■ YOUR GOAL ■
Among the records, find the lines that hold the string "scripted" and return them.
━━━ RECORD EXTRACTS ━━━
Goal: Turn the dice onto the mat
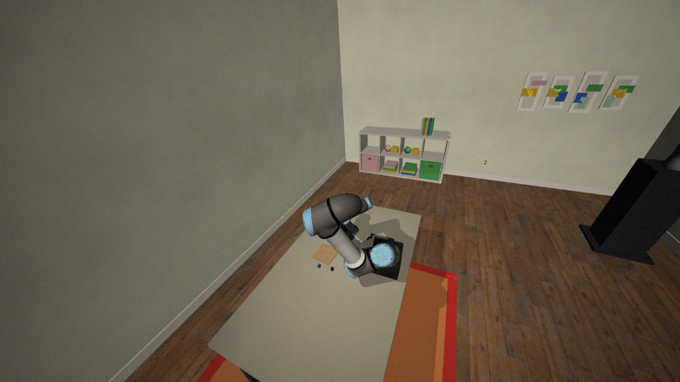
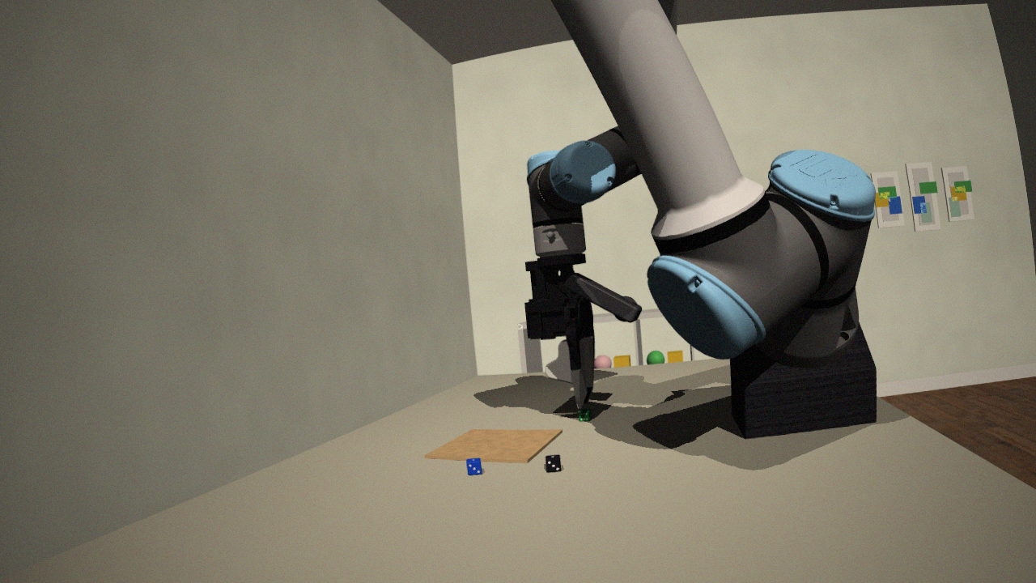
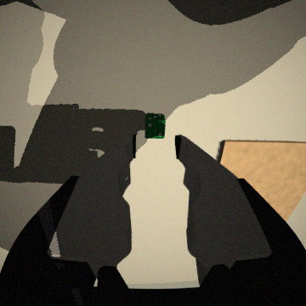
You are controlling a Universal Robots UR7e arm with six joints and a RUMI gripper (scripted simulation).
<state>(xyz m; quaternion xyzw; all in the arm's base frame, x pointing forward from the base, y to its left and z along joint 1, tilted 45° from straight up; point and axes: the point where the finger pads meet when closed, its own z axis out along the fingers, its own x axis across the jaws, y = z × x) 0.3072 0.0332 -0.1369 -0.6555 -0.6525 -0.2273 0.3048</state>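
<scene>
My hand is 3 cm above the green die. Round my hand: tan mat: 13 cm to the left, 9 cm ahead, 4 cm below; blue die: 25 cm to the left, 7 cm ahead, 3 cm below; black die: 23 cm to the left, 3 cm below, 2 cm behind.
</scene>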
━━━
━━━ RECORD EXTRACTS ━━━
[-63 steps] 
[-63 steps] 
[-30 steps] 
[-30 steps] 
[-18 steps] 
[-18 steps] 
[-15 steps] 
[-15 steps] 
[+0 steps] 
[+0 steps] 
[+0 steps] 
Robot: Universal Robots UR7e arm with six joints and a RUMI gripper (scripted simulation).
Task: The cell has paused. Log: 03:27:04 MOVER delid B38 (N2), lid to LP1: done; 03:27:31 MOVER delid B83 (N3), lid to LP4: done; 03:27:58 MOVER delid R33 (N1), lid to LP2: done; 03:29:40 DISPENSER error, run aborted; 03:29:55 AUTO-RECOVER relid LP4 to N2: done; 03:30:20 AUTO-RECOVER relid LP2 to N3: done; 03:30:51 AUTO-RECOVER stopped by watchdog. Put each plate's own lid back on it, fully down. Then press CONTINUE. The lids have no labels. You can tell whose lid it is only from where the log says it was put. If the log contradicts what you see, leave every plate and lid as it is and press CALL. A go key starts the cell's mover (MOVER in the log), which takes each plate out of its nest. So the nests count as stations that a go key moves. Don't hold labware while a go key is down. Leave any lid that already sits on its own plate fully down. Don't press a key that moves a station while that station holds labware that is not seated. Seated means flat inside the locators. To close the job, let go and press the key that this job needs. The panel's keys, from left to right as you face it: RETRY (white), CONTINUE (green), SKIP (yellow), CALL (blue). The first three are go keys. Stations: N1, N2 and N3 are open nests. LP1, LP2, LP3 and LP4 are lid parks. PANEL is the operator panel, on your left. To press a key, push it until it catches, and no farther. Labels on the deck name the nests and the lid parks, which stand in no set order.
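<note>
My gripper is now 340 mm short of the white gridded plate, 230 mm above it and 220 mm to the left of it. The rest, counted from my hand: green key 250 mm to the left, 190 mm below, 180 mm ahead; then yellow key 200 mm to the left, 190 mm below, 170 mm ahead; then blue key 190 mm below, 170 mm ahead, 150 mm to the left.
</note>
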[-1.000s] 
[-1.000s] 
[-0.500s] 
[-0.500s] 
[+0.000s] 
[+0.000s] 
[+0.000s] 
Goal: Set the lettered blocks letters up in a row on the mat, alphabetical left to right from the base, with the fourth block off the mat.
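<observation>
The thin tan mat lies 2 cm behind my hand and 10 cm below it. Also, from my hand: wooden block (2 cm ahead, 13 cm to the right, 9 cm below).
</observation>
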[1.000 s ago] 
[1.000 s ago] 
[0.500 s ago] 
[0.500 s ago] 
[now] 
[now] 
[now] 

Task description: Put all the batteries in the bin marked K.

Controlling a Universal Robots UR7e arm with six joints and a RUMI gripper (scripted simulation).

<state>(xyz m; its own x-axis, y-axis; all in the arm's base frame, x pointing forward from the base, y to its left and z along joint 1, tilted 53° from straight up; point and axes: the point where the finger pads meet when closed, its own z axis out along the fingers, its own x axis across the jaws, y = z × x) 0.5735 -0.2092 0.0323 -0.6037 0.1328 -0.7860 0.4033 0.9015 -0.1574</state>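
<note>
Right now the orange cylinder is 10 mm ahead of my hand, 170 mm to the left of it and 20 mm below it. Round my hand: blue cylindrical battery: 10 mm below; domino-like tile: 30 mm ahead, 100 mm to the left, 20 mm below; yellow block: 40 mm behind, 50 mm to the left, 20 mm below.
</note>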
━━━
■ YOUR SOLUTION ■
You are controlling a Universal Robots UR7e arm with six joints and a RUMI gripper (scripted simulation).
Robot: Universal Robots UR7e arm with six joints and a RUMI gripper (scripted simulation).
Controlling a Universal Robots UR7e arm with six joints and a RUMI gripper (scripted simulation).

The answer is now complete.